9. The method of claim 7, wherein the copy number variation of the second type of fragments having a length greater than a predetermined value is determined by:

copy number variations of the second type of fragments having a length greater than a predetermined value are detected based on a cyclic binary partitioning algorithm.

10. The method of claim 7, wherein constructing the autosomal negative reference set and the sex chromosome negative reference set comprises:

performing a window-level GC correction and a chromosome-level GC correction for the unique log of each window of the negative reference set to obtain a normalized and GC-corrected unique log of each window of the negative reference set;

calculating the mean and standard deviation of the unique log of the ratio over each window;

determining a retention interval for each window based on the calculated mean and standard deviation to determine a retention coefficient for each window of the sample to be tested; and

and constructing an autosomal negative reference set and a sex chromosome negative reference set based on the retention coefficient of each window of the sample to be detected.
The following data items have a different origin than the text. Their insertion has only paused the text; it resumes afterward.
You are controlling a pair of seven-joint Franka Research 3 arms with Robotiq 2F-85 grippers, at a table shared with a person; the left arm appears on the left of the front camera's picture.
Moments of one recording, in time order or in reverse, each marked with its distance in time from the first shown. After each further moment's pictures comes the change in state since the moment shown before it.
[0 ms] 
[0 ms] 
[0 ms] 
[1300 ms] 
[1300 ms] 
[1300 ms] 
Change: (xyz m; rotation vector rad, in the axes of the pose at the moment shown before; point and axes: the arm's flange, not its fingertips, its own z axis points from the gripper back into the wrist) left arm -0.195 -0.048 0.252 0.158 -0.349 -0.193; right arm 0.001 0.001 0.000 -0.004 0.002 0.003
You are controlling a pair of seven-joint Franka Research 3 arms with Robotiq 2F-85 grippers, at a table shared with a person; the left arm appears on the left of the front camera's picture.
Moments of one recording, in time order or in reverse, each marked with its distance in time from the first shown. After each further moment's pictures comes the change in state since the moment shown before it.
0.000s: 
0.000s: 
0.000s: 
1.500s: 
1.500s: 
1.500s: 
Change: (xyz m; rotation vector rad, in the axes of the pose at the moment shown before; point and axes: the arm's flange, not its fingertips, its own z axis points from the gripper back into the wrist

11. A computing device, comprising:

at least one processing unit;

at least one memory coupled to the at least one processing unit and storing instructions for execution by the at least one processing unit, the instructions when executed by the at least one processing unit, cause the apparatus to perform the steps of the method of any of claims 1 to 10.

12. A computer-readable storage medium, characterized in that a computer program is stored on the computer-readable storage medium, which computer program, when executed by a machine, implements the method according to any one of claims 1 to 10.